Чего греха таить, случалось в прошлый раз у меня подозрение, что ухо мое оттого чесалось, что инфекция подействовала и втайне от меня разлагала мой организм. Был грех, но все же, повинюсь откровенно за свою слабость и малодушие мимолетное, причина недуга совсем иная. Я просто от любви к своей собаке Прасковье самовнушением и обезьянничаньем маялся. Но не дело беспрестанно следить за капризами животного и зазывать на себя всякие ее болезни. Потому теперь на лапы Прасковьи надеваю варежки, чтобы она у меня смирно лежала и не провоцировала.
А если по болезни не собачьей продолжать разговор, то мои убеждения не совпадают и не согласовываются с теорией инфекционного их происхождения. Они липнут «коронами» своими к гражданам, ослабшим вконец не столько от немощи старческой или, скажем, от духа сатанинского, сколько от всяких чрезмерностей – обжорства, пьянства и разврата. А я еще как боровик, крепкий и красивый, до сих пор не страдаю этими пороками неприглядными.

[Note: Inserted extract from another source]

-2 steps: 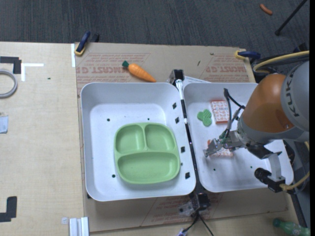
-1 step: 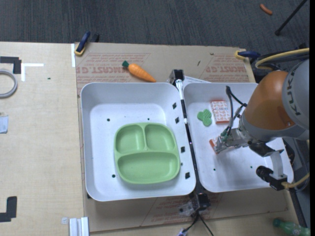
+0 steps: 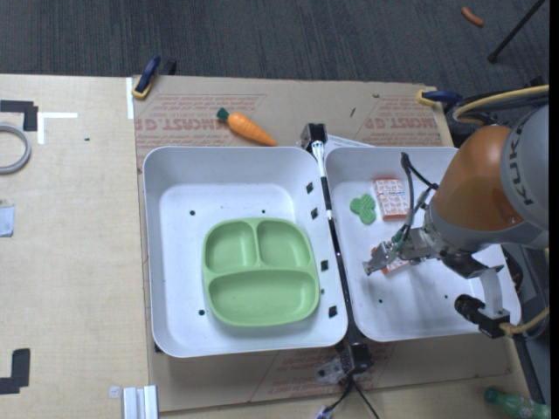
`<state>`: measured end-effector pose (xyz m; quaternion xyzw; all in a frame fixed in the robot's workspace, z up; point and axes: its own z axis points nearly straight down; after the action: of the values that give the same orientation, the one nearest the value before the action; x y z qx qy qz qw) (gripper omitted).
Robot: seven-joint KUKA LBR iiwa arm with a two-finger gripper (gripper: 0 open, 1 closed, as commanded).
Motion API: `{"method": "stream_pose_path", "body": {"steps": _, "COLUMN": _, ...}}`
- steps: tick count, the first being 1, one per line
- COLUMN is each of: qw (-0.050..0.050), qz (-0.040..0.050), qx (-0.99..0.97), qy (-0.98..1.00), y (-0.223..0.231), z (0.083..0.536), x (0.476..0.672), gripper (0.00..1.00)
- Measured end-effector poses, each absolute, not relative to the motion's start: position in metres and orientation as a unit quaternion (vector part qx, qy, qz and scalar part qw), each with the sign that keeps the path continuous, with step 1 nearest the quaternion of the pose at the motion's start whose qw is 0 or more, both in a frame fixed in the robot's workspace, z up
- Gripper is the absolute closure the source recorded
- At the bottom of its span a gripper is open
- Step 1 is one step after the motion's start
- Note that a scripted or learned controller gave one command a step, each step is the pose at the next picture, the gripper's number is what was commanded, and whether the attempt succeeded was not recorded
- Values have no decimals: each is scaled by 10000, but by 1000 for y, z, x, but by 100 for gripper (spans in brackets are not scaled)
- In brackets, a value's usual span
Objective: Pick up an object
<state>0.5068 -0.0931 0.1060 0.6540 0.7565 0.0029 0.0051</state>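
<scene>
The likeliest things to lift are in the right bin [image 3: 384, 317]: a small green piece [image 3: 363, 208] lying flat on the bin floor toward its far left part, and just to its right, nearly touching, a pink-and-white packet [image 3: 389, 196]. Nearer the camera than both, over the middle of that bin, sits the gripper [image 3: 382, 261], reaching leftward from the orange-banded arm [image 3: 476, 190]. Something reddish and whitish shows at its tip, but whether that is a third object pinched there or part of the tool itself I cannot tell, nor how wide the jaws stand. To do this step well, I judge the arm should settle on one target, come straight down over it with the jaws straddling its narrow side, and stay clear of the bin wall [image 3: 330, 225] to the left; the green piece and the packet lie so close that a careless close could nudge one while taking the other. Both are low and flat, so the tips would need to reach almost to the floor. The arm's bulk hides the right part of that bin, so anything lying under it is unknown. The packet's printing is too small to read. Left of the right bin, the other bin [image 3: 175, 321] holds a green divided plate [image 3: 260, 273]; beyond it on the cardboard lies a toy carrot [image 3: 246, 127].
</scene>
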Motion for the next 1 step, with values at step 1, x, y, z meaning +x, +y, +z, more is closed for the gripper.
{"method": "stream_pose_path", "body": {"steps": 1, "qw": 58, "qz": 17, "qx": 5716, "qy": 8205, "y": -99, "z": 97, "x": 534, "gripper": 0}}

А еще я верю в Апокалипсис, потому как с Верой и Правдой еще многие лета можно вот так свободно писать мемуары и не думать о том, что тебе может и за сто лет быть. Ведь известно, что Господь спасает таких, как я, и жизнь за белоснежным листом бумаги дает радость и вдохновение, а это и составляет райскую жизнь. Вся такая напускная шумиха совсем не пугает богопослушного и мыслящего человека.
Так вот, я начал с того, что сестренке моей милой в прошлый раз нацарапал письмо – от того и продолжим.
Ответное послание, взволнованное, быстро пришло от Марусеньки. Писала сестрица мне в почту электронную, так как она у меня современная и продвинутая.
У меня же компьютер был такого стародавнего рождения, что сейчас и не сыщешь днем с огнем такой. В шифоньере одежном стоит пылится и подает признаки жизни только тогда, когда я с кем в переписку вступаю. А так этот аппарат – пустая вещь, только зрение притупляет. И купил я его за бутылку водки у соседского дворника. Уж больно убедительно просил он у меня взаймы – готов был мать родную с горячки продать.
Когда я проверяю почту, то вынимаю этот кинескоп из своего «загашника», ставлю на табуретку и, сидя на диване, вникаю в тексты. Редко мне пишет кто так, по-современному. Иной раз пользуюсь клавишами почти бессознательно, но почтовые отправления осваиваю. С придыханием читаю сейчас письмо сестрицы:
«Ненаглядный мой братушка Тиша! Принесли мне с почты твое красивое письмо с романтическим почерком. А как только начала его читать, так чуть от неожиданности Богу душу не отдала. Сильно я забоялась за тебя и что с твоею болезнью такая неопределенность происходит. Сейчас все болеют по-всякому, но от одной и той же напасти. Сам по себе никто не помирает, лишь только от страха всеобщего – от мировой напряженности, будь она неладна, Украина эта. Да еще изобрели оружие тайное – бактериями стреляющее. Весь мир восстал друг против друга и травят нещадно в отместку, кого ни попадя. Где спасаться от такого оружия, даже генералы ничего знать не могут. Все в необычайной панике и противовоздушную оборону сооружают. Надежда, хоть и призрачная, но, может, какой зонтик от этого ужаса и поставят, чтоб народ вздохнул с облегчением и не заражался.